Required work: Repeat the data below word for word.

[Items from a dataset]
══════
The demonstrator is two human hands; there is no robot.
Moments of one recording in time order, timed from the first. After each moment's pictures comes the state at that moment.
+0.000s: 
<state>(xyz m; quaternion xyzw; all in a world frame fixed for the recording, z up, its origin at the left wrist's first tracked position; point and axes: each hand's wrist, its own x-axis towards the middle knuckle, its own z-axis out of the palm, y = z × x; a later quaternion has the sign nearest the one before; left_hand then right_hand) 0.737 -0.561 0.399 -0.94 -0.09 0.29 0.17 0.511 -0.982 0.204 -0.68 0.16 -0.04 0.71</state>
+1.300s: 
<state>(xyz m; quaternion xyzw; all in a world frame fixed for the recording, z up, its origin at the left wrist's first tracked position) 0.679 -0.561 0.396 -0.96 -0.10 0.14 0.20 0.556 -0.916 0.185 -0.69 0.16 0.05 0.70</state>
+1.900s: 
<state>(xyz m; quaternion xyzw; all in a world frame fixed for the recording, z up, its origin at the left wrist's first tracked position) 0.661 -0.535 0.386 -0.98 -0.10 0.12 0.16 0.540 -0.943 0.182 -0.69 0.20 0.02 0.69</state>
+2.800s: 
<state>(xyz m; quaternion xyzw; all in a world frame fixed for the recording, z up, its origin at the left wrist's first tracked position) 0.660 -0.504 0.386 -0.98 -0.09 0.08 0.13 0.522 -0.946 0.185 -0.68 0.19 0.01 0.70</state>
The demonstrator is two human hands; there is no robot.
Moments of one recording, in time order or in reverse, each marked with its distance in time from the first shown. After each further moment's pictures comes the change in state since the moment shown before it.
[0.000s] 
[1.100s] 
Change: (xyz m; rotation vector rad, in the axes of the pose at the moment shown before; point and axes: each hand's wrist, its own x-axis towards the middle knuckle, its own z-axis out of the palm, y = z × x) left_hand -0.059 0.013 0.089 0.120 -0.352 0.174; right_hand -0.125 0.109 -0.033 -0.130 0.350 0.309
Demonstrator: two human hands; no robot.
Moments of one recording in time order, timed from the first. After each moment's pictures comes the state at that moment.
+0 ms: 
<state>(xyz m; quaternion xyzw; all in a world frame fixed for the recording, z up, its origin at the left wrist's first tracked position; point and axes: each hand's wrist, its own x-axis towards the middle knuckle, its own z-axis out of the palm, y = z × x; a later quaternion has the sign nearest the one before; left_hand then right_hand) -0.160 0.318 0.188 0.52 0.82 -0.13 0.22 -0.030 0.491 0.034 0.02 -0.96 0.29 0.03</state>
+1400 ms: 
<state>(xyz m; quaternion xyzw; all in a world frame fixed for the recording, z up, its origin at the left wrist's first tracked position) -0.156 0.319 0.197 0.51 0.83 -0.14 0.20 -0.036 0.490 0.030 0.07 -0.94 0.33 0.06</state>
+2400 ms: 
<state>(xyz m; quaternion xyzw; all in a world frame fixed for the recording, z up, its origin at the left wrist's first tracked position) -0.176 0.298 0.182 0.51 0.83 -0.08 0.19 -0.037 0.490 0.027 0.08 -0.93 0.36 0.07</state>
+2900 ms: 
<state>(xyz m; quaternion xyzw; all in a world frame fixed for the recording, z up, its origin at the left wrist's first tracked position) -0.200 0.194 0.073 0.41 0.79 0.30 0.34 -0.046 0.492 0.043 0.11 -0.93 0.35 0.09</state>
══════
Task solution:
The demonstrator is two human hands; there is no robot.
Moments of one recording in time order, timed from the first. After each moment's pictures comes the state at that moment.
+0.000s: 
<state>(xyz m; quaternion xyzw; all in a world frame fixed for the recording, z up, its origin at the left wrist's first tracked position; point and axes: each hand's wrist, its own x-axis towards the middle knuckle, its own z-axis out of the palm, y = z × x; a later quaternion has the sign nearest the one before; left_hand then right_hand) 0.737 -0.561 0.399 -0.94 -0.09 0.29 0.17 0.511 -0.982 0.204 -0.68 0.16 -0.04 0.71</state>
+1.300s: 
<state>(xyz m; quaternion xyzw; all in a world frame fixed for the recording, z up, its origin at the left wrist's first tracked position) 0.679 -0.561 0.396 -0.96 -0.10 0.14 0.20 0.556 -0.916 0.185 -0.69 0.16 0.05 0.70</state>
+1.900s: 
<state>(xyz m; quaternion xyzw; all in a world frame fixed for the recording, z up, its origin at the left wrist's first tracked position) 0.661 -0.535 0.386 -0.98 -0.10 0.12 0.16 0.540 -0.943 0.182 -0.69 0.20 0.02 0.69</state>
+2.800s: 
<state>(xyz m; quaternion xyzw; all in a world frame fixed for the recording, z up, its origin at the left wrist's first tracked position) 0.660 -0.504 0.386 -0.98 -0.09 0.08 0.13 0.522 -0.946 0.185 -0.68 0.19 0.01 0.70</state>
The demonstrator is two human hands; there is no robot.
Moments of one recording, in time order or in reverse, each marked with its distance in time from the first shown. After each further moment's pictures comes the change in state since the moment shown before it.
[0.000s] 
[1.100s] 
Change: (xyz m; rotation vector rad, in the axes of the pose at the moment shown before; point and axes: each hand's wrist, its own x-axis towards the middle knuckle, its own z-axis out of the palm, y = z × x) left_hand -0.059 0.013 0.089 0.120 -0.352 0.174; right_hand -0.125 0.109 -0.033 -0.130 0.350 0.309
Demonstrator: two human hands; no robot.
Moments of one recording in time order, timed from the first. After each moment's pictures comes the state at that moment.
+0 ms: 
<state>(xyz m; quaternion xyzw; all in a world frame fixed for the recording, z up, its origin at the left wrist's first tracked position; point and axes: each hand's wrist, its own x-axis towards the middle knuckle, its own z-axis out of the palm, y = z × x; a later quaternion has the sign nearest the one before; left_hand then right_hand) -0.160 0.318 0.188 0.52 0.82 -0.13 0.22 -0.030 0.491 0.034 0.02 -0.96 0.29 0.03</state>
+1400 ms: 
<state>(xyz m; quaternion xyzw; all in a world frame fixed for the recording, z up, its origin at the left wrist's first tracked position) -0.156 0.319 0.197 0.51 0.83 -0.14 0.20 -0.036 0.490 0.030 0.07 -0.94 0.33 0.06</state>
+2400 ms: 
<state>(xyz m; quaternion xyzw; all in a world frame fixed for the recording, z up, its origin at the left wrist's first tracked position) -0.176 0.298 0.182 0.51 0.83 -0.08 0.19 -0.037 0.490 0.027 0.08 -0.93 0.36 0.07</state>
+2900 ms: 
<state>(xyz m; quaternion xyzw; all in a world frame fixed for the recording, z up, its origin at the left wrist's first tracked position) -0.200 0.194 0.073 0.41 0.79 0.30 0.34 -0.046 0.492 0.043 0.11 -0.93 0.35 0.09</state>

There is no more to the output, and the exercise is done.